Since samples are taken
every second, it may miss an event or activity which started and completed
between the two consecutive samples. I don't think as a performance analyst, you are
interested in an event or activity which took less than a second. Any wait
events lasting more than a second will be captured. Any SQLs running more than
a second will be captured. Any long running queries lasting more than a second
will be captured. So ASH does capture any events or activities of significance.
It may not capture events or activities that don't span two consecutive ASH samples, but I
don't think it will impede your abilities to diagnose database issues.

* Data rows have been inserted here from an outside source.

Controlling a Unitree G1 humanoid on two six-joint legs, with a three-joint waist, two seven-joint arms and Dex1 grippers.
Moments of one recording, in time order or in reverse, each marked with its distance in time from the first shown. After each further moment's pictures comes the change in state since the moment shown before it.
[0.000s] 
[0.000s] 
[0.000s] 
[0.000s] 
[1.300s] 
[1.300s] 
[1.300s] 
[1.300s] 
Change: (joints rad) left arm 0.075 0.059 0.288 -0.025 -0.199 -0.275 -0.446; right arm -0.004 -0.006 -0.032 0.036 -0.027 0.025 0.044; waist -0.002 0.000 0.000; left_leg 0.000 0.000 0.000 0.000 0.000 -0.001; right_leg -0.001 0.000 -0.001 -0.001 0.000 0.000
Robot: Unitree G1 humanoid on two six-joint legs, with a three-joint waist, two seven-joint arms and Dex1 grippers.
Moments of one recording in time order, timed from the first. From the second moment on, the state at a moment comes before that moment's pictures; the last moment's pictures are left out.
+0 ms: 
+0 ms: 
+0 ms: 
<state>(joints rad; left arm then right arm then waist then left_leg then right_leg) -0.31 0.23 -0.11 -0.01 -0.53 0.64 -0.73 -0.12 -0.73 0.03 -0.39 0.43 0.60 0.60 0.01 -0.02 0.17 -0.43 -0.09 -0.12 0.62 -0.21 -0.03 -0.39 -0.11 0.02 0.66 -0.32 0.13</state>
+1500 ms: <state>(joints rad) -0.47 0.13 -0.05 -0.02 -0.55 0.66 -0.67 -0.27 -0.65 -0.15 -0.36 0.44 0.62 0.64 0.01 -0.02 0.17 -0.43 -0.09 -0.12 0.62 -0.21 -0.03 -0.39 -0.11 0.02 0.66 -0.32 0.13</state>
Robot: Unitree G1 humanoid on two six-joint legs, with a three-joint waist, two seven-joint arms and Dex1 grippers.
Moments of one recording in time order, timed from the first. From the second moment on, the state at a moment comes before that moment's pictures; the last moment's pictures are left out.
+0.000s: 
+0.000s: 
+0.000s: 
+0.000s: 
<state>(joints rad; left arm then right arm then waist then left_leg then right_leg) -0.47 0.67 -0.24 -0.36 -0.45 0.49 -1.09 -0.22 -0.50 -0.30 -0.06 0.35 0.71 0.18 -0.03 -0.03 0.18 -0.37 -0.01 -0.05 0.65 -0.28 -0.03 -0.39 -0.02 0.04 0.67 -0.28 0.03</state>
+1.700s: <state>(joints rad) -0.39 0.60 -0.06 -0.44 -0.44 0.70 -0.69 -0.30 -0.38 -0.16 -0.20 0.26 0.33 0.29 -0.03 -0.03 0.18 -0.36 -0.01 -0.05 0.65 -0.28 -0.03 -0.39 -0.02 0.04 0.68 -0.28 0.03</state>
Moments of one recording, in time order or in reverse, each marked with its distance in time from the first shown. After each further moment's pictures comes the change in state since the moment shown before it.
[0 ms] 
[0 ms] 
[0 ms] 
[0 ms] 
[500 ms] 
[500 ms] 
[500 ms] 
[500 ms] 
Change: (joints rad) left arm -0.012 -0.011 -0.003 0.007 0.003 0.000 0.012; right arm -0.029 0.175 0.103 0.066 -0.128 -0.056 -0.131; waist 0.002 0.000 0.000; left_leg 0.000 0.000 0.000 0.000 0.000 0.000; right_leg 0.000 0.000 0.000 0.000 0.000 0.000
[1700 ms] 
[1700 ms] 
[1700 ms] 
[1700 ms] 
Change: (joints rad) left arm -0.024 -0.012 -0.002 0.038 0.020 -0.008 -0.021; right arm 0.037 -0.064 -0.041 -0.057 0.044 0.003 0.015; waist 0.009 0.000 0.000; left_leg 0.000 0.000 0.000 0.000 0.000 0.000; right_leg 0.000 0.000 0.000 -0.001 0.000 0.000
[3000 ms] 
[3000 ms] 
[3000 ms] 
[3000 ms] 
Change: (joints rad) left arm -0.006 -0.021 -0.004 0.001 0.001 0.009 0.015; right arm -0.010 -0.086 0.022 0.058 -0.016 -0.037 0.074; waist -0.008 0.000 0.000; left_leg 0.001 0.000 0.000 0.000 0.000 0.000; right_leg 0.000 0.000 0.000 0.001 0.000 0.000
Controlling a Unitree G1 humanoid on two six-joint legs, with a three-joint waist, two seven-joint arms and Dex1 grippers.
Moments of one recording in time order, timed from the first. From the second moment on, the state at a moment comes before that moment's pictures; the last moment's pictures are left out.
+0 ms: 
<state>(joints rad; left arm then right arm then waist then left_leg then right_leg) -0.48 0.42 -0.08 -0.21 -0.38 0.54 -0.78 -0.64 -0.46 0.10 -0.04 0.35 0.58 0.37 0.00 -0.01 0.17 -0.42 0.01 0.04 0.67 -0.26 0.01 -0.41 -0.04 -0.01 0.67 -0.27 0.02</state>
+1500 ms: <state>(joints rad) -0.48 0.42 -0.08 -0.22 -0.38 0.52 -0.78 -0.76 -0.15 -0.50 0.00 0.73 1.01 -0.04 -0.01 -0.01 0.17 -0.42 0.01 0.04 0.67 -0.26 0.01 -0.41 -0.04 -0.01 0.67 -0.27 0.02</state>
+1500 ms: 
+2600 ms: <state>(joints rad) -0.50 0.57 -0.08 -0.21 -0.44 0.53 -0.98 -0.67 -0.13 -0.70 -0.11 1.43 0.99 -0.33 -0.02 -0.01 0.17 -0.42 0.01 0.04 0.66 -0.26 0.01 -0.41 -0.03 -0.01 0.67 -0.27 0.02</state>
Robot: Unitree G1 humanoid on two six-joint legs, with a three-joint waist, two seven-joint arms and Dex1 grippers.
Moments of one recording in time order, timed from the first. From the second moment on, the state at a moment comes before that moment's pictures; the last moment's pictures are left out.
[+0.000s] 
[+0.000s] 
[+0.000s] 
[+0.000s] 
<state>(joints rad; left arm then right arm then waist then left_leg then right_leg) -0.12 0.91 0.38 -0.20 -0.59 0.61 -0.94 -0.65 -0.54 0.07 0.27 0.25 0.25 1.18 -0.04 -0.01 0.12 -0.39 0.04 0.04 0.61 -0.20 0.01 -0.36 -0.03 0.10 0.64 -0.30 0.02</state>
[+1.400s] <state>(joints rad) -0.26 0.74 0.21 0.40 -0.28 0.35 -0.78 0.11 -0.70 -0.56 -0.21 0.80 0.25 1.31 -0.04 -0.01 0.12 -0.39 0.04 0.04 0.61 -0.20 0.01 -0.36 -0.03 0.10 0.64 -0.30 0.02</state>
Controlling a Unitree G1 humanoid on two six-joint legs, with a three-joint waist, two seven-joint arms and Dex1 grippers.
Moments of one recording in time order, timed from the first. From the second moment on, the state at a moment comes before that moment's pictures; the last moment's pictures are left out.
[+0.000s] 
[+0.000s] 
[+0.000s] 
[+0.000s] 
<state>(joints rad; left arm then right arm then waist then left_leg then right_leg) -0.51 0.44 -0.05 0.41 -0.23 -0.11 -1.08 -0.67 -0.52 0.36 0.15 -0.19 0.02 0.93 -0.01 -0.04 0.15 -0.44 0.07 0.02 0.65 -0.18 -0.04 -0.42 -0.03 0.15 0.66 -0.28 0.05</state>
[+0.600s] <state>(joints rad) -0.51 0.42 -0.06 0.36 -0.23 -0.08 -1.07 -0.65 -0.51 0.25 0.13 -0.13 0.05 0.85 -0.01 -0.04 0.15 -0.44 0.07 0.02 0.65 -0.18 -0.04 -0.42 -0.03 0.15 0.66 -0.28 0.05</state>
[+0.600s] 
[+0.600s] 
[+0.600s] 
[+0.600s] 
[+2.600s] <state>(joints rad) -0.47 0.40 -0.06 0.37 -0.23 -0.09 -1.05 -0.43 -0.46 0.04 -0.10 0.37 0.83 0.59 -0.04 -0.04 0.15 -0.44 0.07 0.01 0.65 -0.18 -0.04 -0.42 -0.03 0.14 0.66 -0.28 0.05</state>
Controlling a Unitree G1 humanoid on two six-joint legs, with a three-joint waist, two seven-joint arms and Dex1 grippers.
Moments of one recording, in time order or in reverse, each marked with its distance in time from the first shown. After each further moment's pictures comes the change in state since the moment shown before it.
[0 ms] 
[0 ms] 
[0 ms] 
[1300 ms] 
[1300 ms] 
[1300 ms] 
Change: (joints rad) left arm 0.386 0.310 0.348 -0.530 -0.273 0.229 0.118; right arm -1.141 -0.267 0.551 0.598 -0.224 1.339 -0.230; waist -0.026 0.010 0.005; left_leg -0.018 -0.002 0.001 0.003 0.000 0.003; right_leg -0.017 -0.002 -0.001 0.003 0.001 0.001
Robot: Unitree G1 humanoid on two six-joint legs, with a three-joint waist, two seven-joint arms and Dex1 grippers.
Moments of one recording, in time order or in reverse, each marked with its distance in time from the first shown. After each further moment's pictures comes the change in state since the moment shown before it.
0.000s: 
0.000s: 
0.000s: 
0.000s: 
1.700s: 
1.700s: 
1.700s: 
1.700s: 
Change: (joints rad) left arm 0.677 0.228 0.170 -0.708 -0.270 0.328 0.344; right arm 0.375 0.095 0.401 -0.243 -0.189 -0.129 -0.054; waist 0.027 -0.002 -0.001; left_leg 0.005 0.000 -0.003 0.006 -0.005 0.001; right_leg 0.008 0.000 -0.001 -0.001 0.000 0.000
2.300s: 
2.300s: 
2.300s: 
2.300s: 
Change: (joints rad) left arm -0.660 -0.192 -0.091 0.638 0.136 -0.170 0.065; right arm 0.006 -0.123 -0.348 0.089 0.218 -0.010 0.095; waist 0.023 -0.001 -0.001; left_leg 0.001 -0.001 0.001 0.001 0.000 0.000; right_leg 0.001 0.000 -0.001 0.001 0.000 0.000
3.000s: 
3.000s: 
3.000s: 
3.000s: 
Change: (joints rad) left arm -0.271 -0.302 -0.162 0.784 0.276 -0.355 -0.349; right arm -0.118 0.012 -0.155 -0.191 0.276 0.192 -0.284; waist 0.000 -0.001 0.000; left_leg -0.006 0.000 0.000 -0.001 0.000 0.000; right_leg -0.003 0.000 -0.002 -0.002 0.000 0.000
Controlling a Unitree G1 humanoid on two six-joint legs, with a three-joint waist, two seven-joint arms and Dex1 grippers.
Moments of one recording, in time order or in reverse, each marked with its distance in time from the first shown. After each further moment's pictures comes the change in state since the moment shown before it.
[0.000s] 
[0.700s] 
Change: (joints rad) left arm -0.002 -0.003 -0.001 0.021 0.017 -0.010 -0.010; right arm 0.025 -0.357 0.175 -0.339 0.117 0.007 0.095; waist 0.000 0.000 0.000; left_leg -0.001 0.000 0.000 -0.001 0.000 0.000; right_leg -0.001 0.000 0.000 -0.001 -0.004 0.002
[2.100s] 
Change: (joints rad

As mentioned above, SQLs, which complete within a
second between the two samples, are not captured, but if they are run frequently
enough, then ASH sampling algorithm would capture it and you would know about
it.
If we can predict presidential elections through polls
which are based on statistical sampling algorithms, then ASH surely can tell
you about performance issues that your database may be facing. ASH is a gold mine of diagnostic information. Just dig it, but beware. ASH comes with a cost - it requires diagnostic pack license.